Colorless crystals; yield 0.270 g (69%); m.p.: 253-255 °C; 1H NMR: δ = 12.20 (bs, 1H, NH), 8.93 (s, 1H, H-5′), 7.97 (d, J = 8.8 Hz, 2H, H–o), 7.43 (d, J = 9.0 Hz, 1H, H-8), 7.34 (dd, J = 9.0 Hz, 2.5 Hz, 1H, H-7), 7.22 (d, J = 8.8 Hz, 2H, H-m), 6.90 (d, J = 2.5 Hz, 1H, H-5), 6.85 (s, 1H, H-3), 5.41 (s, 2H, H-4a′), 3.68 (s, 3H, H-6a), 2.54 (s, 3H, H-b) ppm; 13C NMR: δ = 196.28 (C-a), 161.69 (C-p), 160.47 (C-2), 154.50 (C-6), 143.03, 142.83 (C-4′,4), 134.07 (C-8a), 130.46 (C-o), 130.27 (C-i), 126.67 (C-5′), 121.00 (C-5′), 118.06 (C-7), 117.44 (C-3), 114.83 (C-8), 114.61 (C-m), 105.53 (C-5), 61.06 (C-4a′), 55.37 (C-6a), 26.39 (C-b) ppm; 15N NMR: δ = 364.3 (N-2′), 358.1 (N-3′), 247.9 (N-1′), 151.3 (N-1) ppm.

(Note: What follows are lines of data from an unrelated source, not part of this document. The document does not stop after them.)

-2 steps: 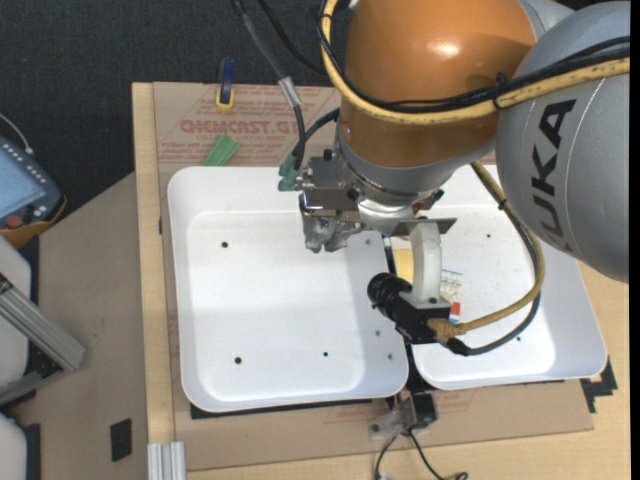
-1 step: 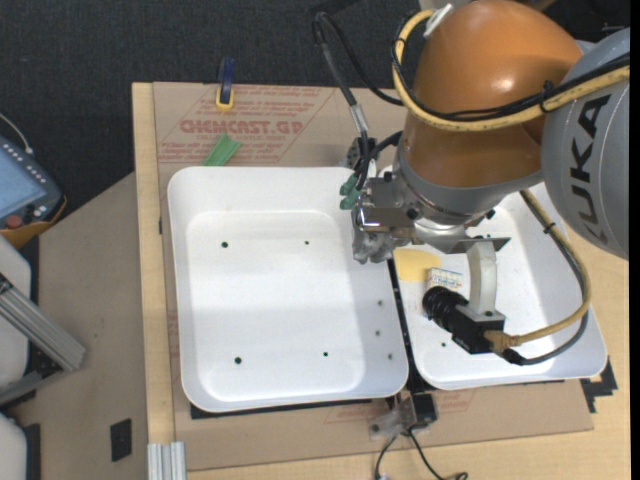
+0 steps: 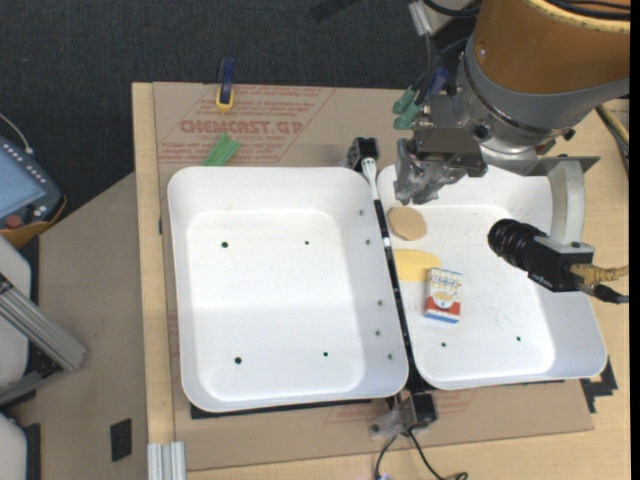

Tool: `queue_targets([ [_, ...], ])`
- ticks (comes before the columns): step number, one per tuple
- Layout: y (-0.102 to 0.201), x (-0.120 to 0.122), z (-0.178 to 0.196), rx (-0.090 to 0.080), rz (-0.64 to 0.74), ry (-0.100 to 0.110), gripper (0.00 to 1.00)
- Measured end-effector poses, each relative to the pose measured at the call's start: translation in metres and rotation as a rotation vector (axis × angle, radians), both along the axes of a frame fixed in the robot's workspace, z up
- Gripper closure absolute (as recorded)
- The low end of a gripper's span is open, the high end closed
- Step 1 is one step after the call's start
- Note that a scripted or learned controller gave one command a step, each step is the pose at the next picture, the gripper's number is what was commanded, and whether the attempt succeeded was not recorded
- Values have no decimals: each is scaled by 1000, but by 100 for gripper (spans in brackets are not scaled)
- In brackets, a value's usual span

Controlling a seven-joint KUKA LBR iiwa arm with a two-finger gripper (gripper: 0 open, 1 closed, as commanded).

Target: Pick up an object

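In the right bin point(image 3: 520, 353) lie a round tan disc point(image 3: 407, 224), a flat yellow piece point(image 3: 415, 263) just below it, and a small white, red and blue box point(image 3: 443, 295). My gripper point(image 3: 413, 190) hangs over the bin's far left corner, its fingertips just above the tan disc. Nothing shows between the fingers, and the gap between them is too dark to read.
The left bin point(image 3: 200, 268) lies alongside, sharing a middle rim with black clips point(image 3: 362, 153). A black cylindrical fixture point(image 3: 530, 250) juts into the right bin from the right. A green scrap point(image 3: 221, 150) and a blue-yellow clamp point(image 3: 226, 88) sit on the cardboard behind.
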State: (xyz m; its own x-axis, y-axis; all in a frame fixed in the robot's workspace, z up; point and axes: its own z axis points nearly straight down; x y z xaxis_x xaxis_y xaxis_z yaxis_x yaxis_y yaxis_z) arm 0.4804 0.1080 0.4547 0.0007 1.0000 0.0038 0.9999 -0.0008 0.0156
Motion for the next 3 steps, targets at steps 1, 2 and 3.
queue_targets([
  [1,-6,56,-90,-6,-2,22,100],
  [2,-55,-4,-88,-4,-5,20,100],
  [3,-24,15,-138,-4,3,22,100],
])
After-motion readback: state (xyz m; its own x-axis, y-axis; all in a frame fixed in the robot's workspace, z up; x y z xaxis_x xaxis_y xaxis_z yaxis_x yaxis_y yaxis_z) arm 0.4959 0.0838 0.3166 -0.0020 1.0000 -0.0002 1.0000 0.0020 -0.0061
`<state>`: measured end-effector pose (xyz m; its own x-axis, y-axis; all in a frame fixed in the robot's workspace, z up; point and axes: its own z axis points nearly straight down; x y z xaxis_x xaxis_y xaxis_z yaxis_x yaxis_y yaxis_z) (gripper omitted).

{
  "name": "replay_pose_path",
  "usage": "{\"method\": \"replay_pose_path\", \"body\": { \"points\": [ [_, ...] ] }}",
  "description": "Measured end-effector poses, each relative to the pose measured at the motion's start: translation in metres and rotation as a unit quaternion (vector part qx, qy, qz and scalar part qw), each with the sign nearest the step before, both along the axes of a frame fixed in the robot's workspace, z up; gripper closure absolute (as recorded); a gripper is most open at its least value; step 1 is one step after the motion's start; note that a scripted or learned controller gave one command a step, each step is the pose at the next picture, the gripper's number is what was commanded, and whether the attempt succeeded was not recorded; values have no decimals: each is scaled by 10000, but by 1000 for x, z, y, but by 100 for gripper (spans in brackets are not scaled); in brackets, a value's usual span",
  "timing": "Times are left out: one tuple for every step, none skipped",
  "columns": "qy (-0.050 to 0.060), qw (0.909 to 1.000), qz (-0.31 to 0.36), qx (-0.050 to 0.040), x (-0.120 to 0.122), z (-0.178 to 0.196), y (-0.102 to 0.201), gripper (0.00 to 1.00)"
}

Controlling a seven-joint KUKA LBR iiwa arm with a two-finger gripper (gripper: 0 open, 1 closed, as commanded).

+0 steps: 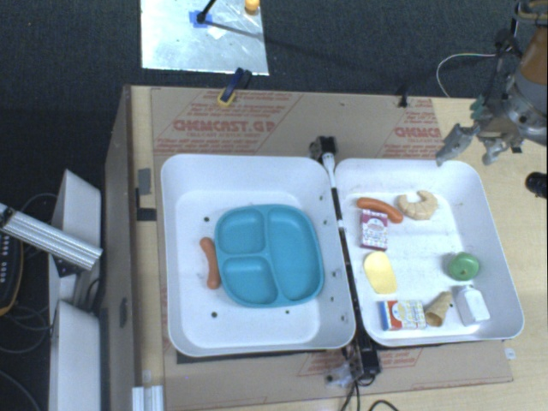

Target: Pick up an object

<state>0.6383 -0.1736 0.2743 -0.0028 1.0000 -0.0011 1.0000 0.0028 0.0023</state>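
My gripper (473,148) hangs above the far right corner of the right bin (497,229), open, with nothing between its fingers. Below it, the bin holds a croissant (418,204), a hot dog (379,208), a small pink packet (374,229), a yellow piece (380,272), a green apple (463,266), a red and white box (402,314), a cone (438,308) and a white block (469,305). The croissant is the nearest item to the gripper, lying to its lower left.
The left bin (184,229) holds a blue divided plate (268,255) with a sausage (208,262) lying beside its left edge. A divider rail (338,229) runs between the bins. Cables (467,67) trail behind the arm at the top right.
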Motion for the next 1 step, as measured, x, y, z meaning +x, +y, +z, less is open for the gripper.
{"method": "replay_pose_path", "body": {
  "points": [
    [14,10000,9,8,15,-120,49,0]
  ]
}}
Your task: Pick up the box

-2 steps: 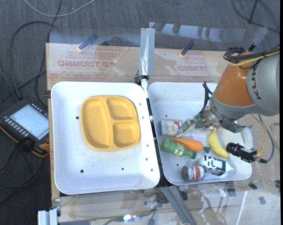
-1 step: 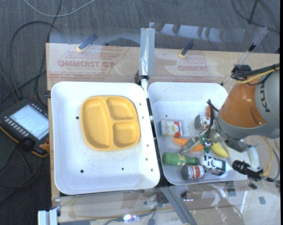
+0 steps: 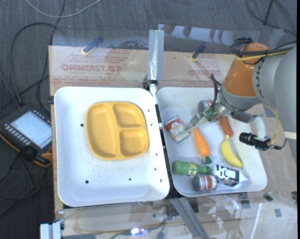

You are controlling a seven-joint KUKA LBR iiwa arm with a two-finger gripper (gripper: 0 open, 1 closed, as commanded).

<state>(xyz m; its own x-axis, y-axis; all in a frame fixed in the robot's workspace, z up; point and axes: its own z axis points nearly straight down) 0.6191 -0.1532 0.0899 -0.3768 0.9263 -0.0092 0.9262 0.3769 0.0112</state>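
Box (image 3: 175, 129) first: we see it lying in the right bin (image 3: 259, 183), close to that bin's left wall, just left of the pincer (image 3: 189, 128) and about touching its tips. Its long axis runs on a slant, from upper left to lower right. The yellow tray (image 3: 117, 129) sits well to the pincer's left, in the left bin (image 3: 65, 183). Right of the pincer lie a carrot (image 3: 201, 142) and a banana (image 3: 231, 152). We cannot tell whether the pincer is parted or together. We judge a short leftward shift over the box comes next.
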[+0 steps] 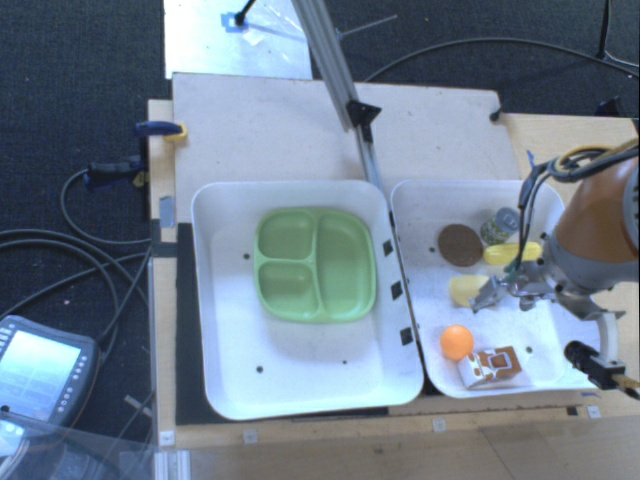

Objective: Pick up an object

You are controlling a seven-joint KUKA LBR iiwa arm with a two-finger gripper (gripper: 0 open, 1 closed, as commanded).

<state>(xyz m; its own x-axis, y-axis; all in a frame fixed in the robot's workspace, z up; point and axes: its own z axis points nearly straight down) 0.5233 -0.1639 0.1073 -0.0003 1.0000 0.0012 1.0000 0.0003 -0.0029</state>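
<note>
My gripper (507,296) hangs low over the middle of the right bin (430,203), open, with nothing between its fingers. Its left finger is next to a pale yellow piece (463,290). A yellow banana-like object (508,255) lies just behind the gripper, and a brown round disc (460,245) lies further left. A small greenish can (497,226) sits at the back. An orange ball (457,342) and a brown-and-white box (492,366) lie at the bin's front.
The left bin (215,298) holds a green divided plate (315,264). A slanted metal pole (335,63) comes down to the ridge between the bins. The arm's orange band (598,218) covers the right bin's right side. Cables lie on the floor at left.
</note>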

4-[4-[(4-Acetylphenoxy)methyl]-1H-1,2,3-triazol-1-yl]-1-methylquinolin-2(1H)-one (5h, C21H18N4O3)

Colorless crystals; yield: 0.250 g (67%); m.p.: 218-220 °C; IR (KBr): \(\bar{\nu }\) = 2895 (Ali-H), 1679, 1667 (CO), 1598 (C=C) cm−1; 1H NMR: δ = 8.90 (s, 1H, H-5′), 7.98 (d, 2H, J = 8.6 Hz, H-o), 7.79 (t, 1H, J = 7.6 Hz, H-7), 7.74 (d, 1H, J = 8.4 Hz, H-8), 7.45 (d, 1H, J = 8.0 Hz, H-5), 7.35 (t, 1H, J = 7.4 Hz, H-6), 7.23 (d, 2H, J = 8.6 Hz, H-m), 7.00 (s, 1H, H-3), 5.41 (s, 2H, -4a′), 3.73 (s, 3H, H-1a), 2.54 (s, 3H, H-b) ppm; 13C NMR: δ = 196.30 (C-a), 161.75 (C-p), 160.27 (C-2), 142.76, 142.57 (C-4,4′), 140.12 (C-8a), 132.35 (C-7), 130.48 (2C-o), 130.28 (C-i), 127.01 (C-5′), 124.41 (C-5), 122.75 (C-6), 117.27 (C-3), 115.60 (C-8), 115.50 (C-4a), 114.61 (2C-m), 61.07 (C-4a′), 29.59 (C-1a), 26.41 (C-b) ppm; 15N NMR: δ = 358.1 (N-3′), 246.8 (N-1′), 148.0 (N-1) ppm; MS (FAB): m/z (%) = 374 (M+, 100).